All the data that follows should be repeated exactly, without a single picture.

**Collected material**.
*** Begin section ***
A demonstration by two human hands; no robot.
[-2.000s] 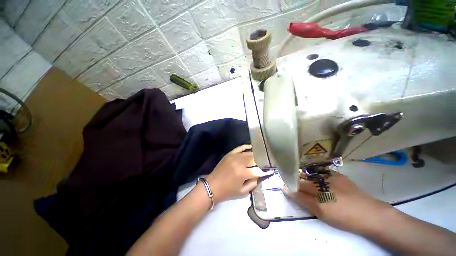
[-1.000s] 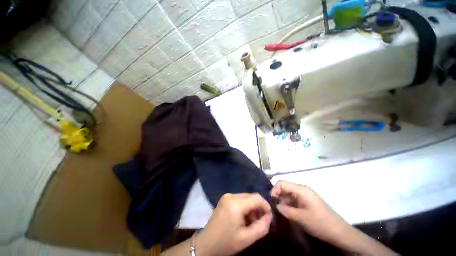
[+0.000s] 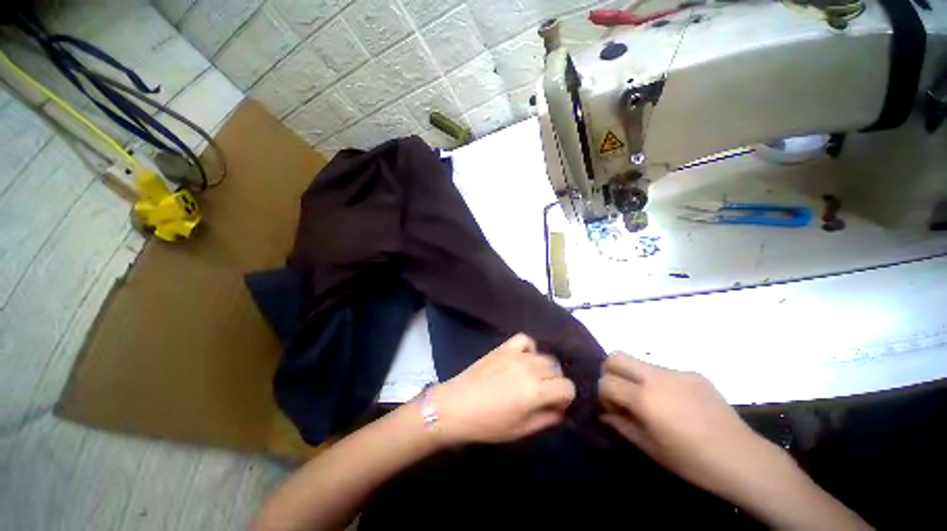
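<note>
A dark garment [image 3: 447, 249], maroon-brown on one side and navy on the other, lies left of the sewing machine [image 3: 716, 99] and runs down over the table's front edge. My left hand [image 3: 509, 392] pinches the cloth near that edge. My right hand [image 3: 665, 410] pinches it just to the right, a small gap apart. The fingertips are partly hidden in the dark cloth. The needle area [image 3: 618, 213] is lit, away from both hands.
Blue-handled thread snips [image 3: 768, 215] lie on the machine bed. A red-handled tool [image 3: 628, 17] rests on the machine top. A brown cardboard sheet [image 3: 177, 342] and yellow plug [image 3: 168, 213] are at left. A brick-patterned wall [image 3: 353, 62] stands behind.
Both hands have come from the needle area to the table's front edge and now hold the cloth. More maroon side shows along the garment. The view has shifted.
</note>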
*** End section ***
**Answer space**.
A demonstration by two human hands; no robot.
[-2.000s] 
[-1.000s] 
[+0.000s] 
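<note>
A dark garment [image 3: 447, 249], maroon-brown on one side and navy on the other, lies left of the sewing machine [image 3: 716, 99] and runs down over the table's front edge. My left hand [image 3: 509, 392] pinches the cloth near that edge. My right hand [image 3: 665, 410] pinches it just to the right, a small gap apart. The fingertips are partly hidden in the dark cloth. The needle area [image 3: 618, 213] is lit, away from both hands.
Blue-handled thread snips [image 3: 768, 215] lie on the machine bed. A red-handled tool [image 3: 628, 17] rests on the machine top. A brown cardboard sheet [image 3: 177, 342] and yellow plug [image 3: 168, 213] are at left. A brick-patterned wall [image 3: 353, 62] stands behind.
Both hands have come from the needle area to the table's front edge and now hold the cloth. More maroon side shows along the garment. The view has shifted.
</note>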

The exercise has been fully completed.